パーはできる。なので私は左手でじゃんけんするとパーしか出せないので絶対にじゃんけんは右手でする。

私は自力で吐くが、調べてみると道具を使って吐く人もいるらしい。
チューブ使ったり下剤使ったり。

どちらも試したことないが、私は自分の体ひとつで済んだのでコスパがいい。

最初は苦しかった。
しかしある程度経験値を積むと効率を求めるようになる。いかにスムーズに出すか。

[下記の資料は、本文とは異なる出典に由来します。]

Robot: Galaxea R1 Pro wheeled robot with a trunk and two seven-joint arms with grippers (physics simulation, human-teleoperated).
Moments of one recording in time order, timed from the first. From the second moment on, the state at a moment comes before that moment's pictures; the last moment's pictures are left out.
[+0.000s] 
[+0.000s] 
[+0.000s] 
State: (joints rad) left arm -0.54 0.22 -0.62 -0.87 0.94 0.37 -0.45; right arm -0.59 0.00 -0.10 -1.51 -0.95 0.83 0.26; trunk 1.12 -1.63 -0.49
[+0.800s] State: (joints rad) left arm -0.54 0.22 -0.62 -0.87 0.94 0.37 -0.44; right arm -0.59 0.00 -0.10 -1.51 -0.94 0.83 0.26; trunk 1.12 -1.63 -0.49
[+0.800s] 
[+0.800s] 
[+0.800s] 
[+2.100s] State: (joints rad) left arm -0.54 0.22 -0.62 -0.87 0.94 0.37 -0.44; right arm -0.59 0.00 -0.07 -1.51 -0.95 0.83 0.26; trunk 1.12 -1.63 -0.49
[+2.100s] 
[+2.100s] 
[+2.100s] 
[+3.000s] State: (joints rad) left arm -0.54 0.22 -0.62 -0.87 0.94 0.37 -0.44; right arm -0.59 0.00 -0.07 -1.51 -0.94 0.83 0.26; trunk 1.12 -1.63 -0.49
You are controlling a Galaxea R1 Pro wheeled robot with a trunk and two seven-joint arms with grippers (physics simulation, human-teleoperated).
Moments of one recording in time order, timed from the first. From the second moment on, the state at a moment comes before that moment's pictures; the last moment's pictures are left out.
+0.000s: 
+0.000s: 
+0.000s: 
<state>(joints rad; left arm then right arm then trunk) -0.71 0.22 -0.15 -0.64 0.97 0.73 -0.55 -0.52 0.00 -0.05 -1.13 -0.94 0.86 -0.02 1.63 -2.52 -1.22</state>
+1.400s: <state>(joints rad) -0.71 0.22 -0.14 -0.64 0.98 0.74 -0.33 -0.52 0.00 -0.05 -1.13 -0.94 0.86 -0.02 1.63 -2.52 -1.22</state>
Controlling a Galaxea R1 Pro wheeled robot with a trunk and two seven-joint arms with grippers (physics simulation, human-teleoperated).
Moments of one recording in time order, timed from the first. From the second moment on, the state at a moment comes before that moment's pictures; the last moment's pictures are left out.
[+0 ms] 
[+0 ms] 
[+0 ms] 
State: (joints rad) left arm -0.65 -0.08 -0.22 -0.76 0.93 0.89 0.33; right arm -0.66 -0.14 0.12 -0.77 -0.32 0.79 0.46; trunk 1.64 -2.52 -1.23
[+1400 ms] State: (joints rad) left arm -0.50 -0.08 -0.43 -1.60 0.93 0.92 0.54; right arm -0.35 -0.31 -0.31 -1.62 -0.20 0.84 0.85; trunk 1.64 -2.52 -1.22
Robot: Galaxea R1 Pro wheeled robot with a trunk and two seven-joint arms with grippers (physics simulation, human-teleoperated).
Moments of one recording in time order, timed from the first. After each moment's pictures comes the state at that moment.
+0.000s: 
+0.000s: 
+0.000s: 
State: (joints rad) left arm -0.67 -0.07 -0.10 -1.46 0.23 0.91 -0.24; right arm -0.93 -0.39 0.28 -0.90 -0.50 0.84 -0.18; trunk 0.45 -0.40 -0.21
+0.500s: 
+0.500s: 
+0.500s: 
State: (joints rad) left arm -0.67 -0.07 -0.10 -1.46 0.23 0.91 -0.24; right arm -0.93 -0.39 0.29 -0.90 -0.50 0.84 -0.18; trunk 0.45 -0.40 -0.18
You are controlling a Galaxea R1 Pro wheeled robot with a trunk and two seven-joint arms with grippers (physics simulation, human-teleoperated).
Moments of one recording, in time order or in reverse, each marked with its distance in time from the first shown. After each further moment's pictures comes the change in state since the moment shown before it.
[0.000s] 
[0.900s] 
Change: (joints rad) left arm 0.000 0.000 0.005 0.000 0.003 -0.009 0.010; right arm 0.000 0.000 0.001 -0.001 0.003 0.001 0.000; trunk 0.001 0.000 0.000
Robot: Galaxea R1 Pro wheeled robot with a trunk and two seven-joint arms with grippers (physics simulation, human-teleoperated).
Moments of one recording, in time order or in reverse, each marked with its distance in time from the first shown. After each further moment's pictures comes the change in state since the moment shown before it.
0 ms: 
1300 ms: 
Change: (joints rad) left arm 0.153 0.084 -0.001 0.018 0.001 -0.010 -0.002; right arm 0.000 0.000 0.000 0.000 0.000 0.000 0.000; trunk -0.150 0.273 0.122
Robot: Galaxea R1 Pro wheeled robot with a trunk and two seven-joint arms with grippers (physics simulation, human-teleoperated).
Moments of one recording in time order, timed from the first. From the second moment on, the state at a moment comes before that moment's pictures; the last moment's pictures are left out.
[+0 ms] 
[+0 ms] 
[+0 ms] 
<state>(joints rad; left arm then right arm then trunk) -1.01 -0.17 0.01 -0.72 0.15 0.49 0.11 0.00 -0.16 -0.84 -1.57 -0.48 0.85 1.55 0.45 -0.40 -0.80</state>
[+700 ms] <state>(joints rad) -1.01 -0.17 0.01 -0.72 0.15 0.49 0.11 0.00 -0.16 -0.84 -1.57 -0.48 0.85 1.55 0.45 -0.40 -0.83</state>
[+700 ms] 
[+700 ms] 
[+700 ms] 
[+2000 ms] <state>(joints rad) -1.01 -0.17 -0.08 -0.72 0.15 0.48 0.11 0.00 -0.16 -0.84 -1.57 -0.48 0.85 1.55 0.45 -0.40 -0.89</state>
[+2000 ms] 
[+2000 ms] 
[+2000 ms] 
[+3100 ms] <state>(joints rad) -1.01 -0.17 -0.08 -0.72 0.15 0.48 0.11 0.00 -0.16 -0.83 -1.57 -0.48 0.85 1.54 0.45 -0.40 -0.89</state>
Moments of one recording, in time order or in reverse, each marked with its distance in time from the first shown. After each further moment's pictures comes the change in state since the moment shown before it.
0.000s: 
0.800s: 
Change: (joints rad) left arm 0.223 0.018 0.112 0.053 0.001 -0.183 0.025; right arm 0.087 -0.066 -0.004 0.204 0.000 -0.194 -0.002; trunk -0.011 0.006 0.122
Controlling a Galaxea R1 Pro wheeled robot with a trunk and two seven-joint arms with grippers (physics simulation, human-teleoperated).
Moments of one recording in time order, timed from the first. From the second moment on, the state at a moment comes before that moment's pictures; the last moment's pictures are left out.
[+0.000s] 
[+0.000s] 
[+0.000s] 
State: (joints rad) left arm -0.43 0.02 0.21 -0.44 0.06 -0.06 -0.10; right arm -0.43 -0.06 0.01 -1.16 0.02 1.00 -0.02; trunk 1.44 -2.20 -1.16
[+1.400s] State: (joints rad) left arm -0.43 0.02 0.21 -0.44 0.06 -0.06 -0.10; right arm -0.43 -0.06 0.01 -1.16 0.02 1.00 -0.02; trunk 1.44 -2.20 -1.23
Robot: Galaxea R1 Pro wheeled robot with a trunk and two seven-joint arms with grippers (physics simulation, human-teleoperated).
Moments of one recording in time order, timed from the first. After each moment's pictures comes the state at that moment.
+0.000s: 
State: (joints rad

手を痛めず出すには?音を立てずに出すには?
いつしかその探求が楽しくなるくらい日々の実験で今のリリーススタイルが完成した。

手も喉もたくさんの血を流した。
顔も浮腫み、口角は切れ、慢性逆流性食道炎、胃炎、カリウム不足、慢性貧血、リンパの腫れ。
胃と食道にガンの可能性大。
生理は一年以上止まった。
食べても吐いても常に起こる渇望感。

それでも私は毎日食べて吐き続けている。

基本的に左手を軸にして過食嘔吐生活をしていた。
一度だけ、事故で左手を骨折した。
「左手使えないなら過食嘔吐できないのでは?」
負の連鎖に悩む私はわずかな希望を見出したが、なんてことはない。
左手が使えないなら右手を使えばいい。
骨折が完治するまで右手を突っ込んで過食嘔吐ライフを送っていた。
我ながら対応が柔軟すぎると感動した。数ヶ月程度だったので、右手に傷が残ることはなかった。
厳密に言うと傷はできたが何故か綺麗に治った。

骨がくっつくとすぐに左手にシフトを変えた。実家に帰った安心感。

「二枚舌」という表現があるが、これは事実である。
物理的に下は二枚ある。手を喉の奥に突っ込んだことある人限定で存在を確認できる。
推奨はしないが。

私は過食嘔吐生活を送ることで人体実験をしている。
どのような角度ならうまく出せるか?
どのようなものを食べれば綺麗に出せるか?

どうせ吐くなら誰より上手に綺麗に吐きたい。

今日も今日とてトイレと向き合う。
様々な御手洗嘔吐ライフを数年行った結果、地元の施設トイレマップが脳内に完成している。
私ぐらいのレベルになれば和式トイレでも、ボットン便所でも難なく吐ける。

そして何事もなかったように清掃をして後にする。

私は食べる→吐く→掃除するまでの一連が楽しくて日々過ごしているのだ。
トイレは私にとって人生のパートナーである。
私のわがままに付き合ってもらったら綺麗にするのがせめてもの礼である。

今思えばスナックで働いてるときもトレイ掃除日課だったし、お客さんがいくら戻してても平気で掃除してたのは自分の立場のおかげだったかもしれない。

悪いことばかりじゃないなぁ。
そう、自分に都合よく解釈した。